According to a popular myth, the dish was first made after Napoleon defeated the Austrian army at the Battle of Marengo at Marengo south of Turin, Italy, when his chef Dunand foraged in the town for ingredients (because the supply wagons were too distant) and created the dish from what he could gather.

So that was dinner tonight. After dinner, I made myself another recipe to take in my lunch this week. Mine was a Black Bean and Mango Quinoa Salad. I made a few changes, partly for taste and partly for ingredient availability. I added shrimp, both because I like shrimp and because I wanted a little extra protein. I didn’t rinse the black beans, because I think the sauce they come in is one of the best parts (though I did drain them, since they come in a lot of liquid). I made my pan-roasted corn that I posted about instead of just using plain corn. I skipped the turmeric because I didn’t have any, and subbed garlic powder for fresh garlic because I am lazy.

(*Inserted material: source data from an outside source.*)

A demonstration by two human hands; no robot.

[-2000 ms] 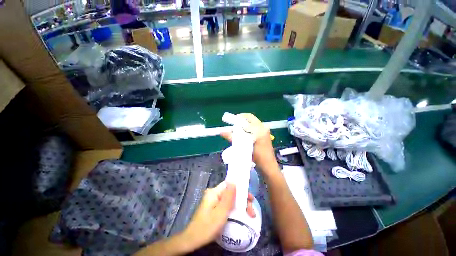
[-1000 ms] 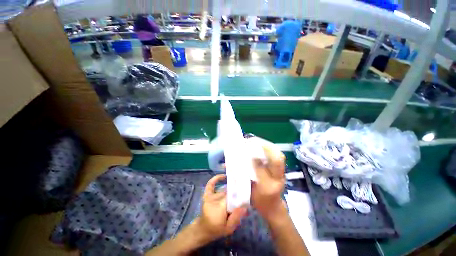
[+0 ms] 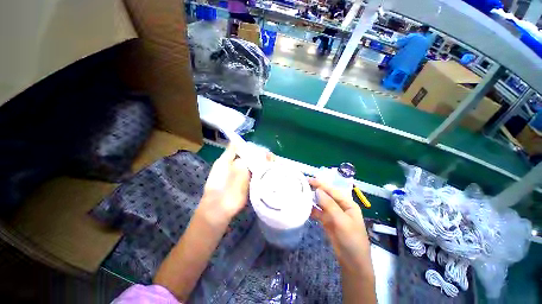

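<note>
White over-ear headphones are held up in front of me, one round ear cup facing me. My left hand grips the white headband at the left. My right hand is at the right side of the ear cup, its fingertips against the headphones. The grey patterned packing bag lies flat on the left. The part of the headphones behind the near ear cup is hidden.
An open carton with dark bagged goods stands left. White cables in clear plastic lie right. A dark-topped bottle and yellow-handled tool stand behind my right hand. A white rail borders the green conveyor.
The view has swung left and tilted. The headphones have been turned, so a round ear cup now faces me. My left hand has moved up along the headband; both hands still hold the headphones.
</note>
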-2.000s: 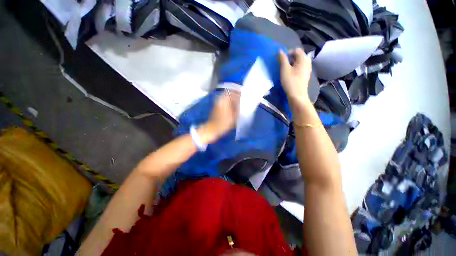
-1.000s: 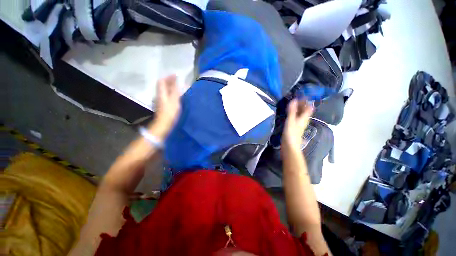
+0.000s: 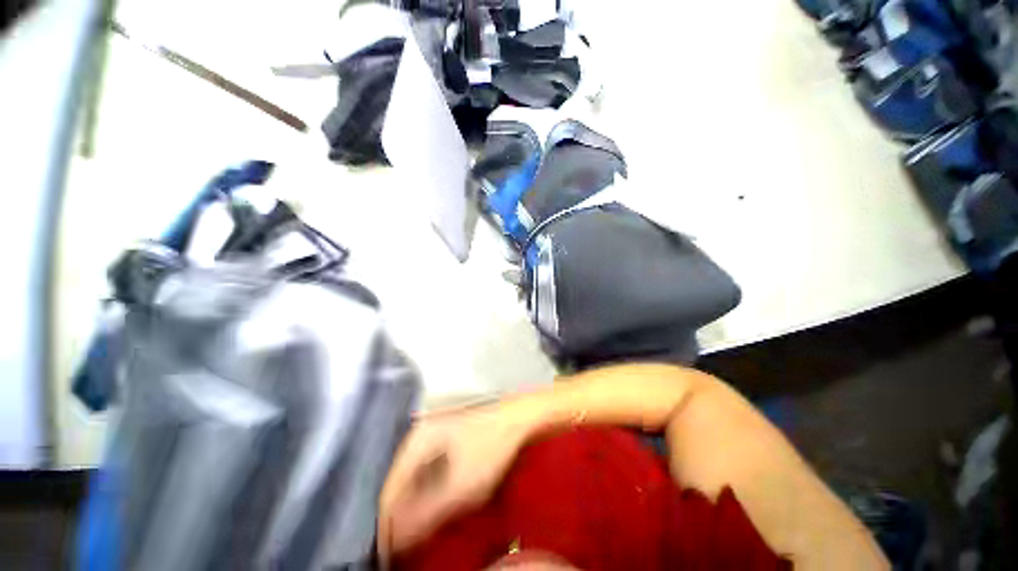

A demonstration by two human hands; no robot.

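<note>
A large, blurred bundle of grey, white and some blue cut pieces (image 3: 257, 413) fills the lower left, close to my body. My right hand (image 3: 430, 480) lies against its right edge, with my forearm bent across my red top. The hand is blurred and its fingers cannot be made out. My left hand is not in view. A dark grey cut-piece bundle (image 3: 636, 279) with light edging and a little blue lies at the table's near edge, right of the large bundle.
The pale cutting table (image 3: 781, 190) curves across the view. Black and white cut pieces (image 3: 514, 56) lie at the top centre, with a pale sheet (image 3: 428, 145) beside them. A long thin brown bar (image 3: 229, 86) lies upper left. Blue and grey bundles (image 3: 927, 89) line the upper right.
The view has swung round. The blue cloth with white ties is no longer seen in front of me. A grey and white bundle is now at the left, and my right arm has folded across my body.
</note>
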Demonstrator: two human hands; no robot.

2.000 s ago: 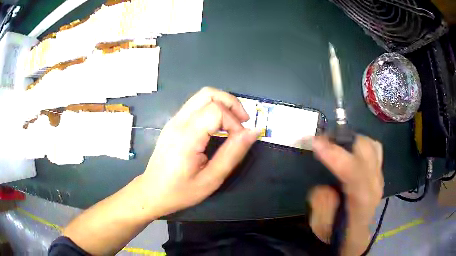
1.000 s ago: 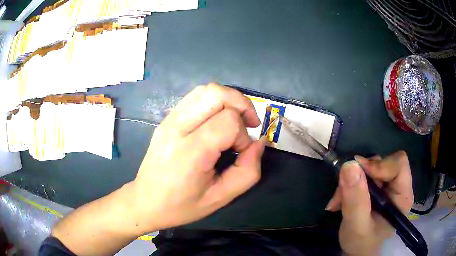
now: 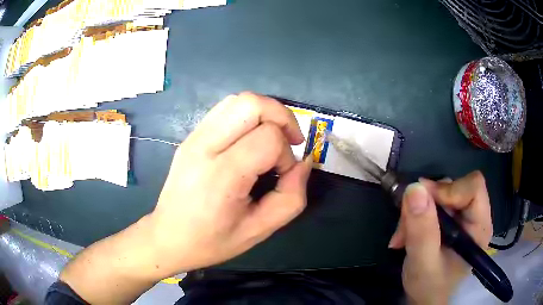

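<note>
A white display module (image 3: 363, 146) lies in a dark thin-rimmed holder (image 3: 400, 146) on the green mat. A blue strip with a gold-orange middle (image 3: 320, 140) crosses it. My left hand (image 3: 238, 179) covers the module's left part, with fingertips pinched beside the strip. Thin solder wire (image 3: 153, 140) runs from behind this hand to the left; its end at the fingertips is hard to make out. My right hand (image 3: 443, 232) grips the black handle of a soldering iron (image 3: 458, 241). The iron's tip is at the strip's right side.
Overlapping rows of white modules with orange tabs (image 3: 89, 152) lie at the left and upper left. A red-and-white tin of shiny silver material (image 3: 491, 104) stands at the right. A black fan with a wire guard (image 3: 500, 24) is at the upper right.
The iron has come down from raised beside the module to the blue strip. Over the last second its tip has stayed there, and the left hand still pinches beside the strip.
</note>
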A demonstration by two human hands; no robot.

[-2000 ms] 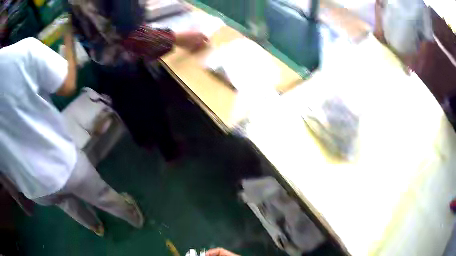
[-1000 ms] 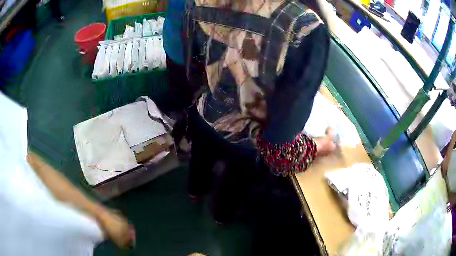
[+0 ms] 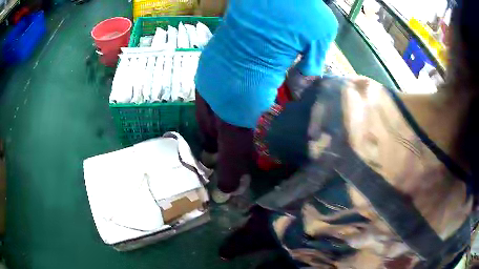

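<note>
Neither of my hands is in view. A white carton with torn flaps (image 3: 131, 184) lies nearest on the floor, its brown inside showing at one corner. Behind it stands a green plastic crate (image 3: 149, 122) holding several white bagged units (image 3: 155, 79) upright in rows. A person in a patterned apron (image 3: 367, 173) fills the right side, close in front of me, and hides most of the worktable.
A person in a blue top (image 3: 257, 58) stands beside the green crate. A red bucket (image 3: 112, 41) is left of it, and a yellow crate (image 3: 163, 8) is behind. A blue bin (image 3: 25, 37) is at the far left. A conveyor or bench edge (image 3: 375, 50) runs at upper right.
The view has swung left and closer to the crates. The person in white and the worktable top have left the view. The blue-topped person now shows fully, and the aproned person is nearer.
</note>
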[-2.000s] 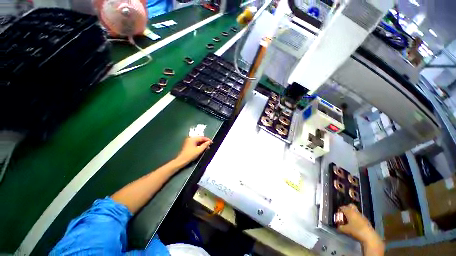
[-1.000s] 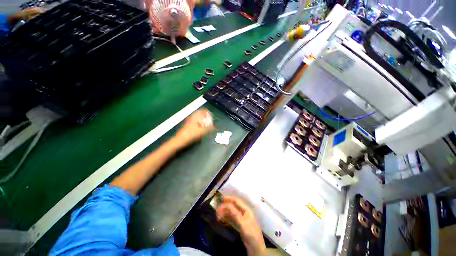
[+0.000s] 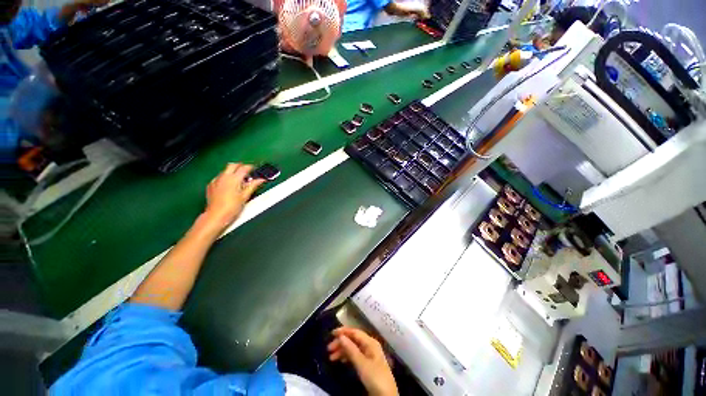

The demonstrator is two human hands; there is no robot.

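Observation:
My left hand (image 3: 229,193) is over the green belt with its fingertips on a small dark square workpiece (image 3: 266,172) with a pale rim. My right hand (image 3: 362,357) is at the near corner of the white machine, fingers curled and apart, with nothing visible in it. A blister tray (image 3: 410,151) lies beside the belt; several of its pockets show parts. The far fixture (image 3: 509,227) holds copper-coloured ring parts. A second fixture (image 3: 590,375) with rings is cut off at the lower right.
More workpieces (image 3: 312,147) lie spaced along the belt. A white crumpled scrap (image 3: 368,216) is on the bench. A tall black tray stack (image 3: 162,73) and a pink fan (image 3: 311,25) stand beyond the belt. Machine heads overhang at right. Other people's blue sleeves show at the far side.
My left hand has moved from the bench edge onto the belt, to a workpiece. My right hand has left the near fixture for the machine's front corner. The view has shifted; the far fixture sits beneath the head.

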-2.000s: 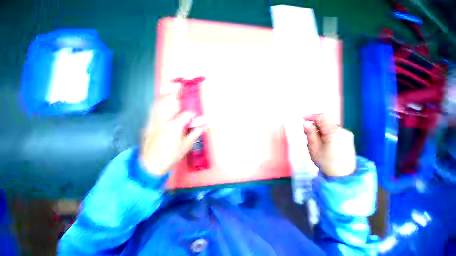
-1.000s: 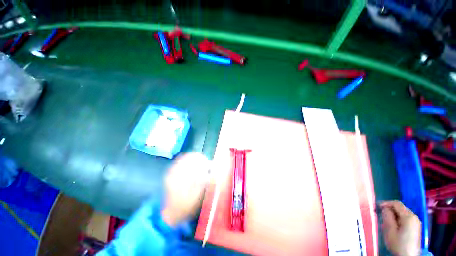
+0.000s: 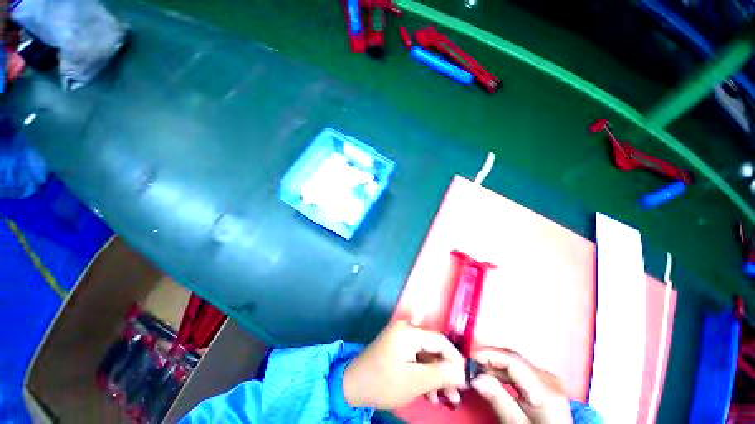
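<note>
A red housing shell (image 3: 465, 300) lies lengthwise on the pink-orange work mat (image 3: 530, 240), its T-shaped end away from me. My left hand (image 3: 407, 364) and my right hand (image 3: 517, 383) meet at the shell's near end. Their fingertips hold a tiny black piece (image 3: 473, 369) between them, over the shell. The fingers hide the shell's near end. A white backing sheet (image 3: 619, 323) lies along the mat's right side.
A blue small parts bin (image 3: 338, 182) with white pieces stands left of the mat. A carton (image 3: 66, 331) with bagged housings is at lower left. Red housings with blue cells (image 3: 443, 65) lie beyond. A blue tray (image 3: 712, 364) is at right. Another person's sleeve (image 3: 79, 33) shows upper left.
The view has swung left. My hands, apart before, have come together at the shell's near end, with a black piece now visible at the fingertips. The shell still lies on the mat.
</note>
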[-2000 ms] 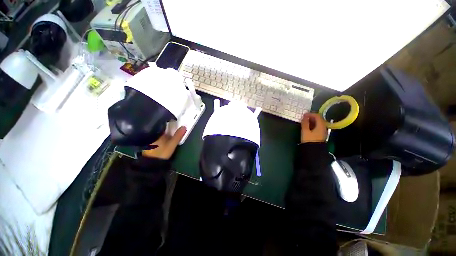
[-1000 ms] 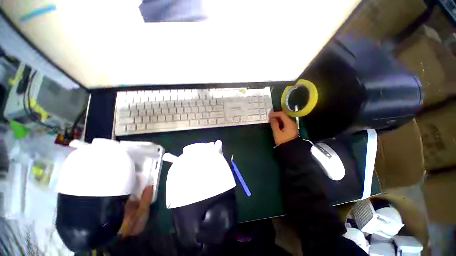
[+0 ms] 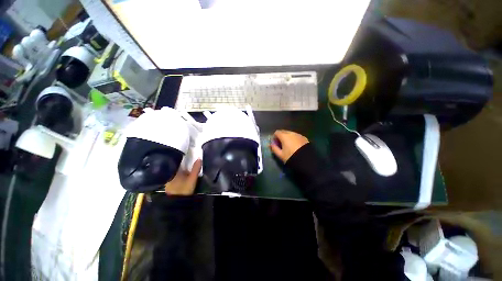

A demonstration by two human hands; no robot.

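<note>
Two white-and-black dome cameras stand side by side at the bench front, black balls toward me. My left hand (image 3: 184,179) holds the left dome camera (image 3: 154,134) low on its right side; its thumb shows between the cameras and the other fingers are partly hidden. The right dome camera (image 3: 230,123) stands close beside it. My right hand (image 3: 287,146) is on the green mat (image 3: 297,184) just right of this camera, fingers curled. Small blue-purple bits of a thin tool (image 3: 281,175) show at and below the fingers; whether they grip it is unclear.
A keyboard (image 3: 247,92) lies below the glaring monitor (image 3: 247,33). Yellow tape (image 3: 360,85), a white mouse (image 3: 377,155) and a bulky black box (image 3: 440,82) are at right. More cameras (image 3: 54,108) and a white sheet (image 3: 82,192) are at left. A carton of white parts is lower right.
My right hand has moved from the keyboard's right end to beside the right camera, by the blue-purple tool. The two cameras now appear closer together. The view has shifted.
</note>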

I also ended up using mango salsa instead of most of the chopped vegetable ingredients. The mango salsa was no more expensive than the individual ingredients would have been, saved me all kinds of work, and probably had better mangoes anyway. The ones we tend to have here are quite often really expensive and incredibly pitiful.

I also think it’s kind of optimistic that the author of this recipe thinks it has 6 servings, unless it’s a side dish. There’s barely any quinoa in it (I actually intend to add a bit more the next time I make it). I made it 4 servings, which will be totally fine for lunch (since I bring other things to go with it), but would be a pretty light meal all on its own.

Even so, the taste I had tonight was super delicious, and I’m looking forward to eating it for the rest of the week.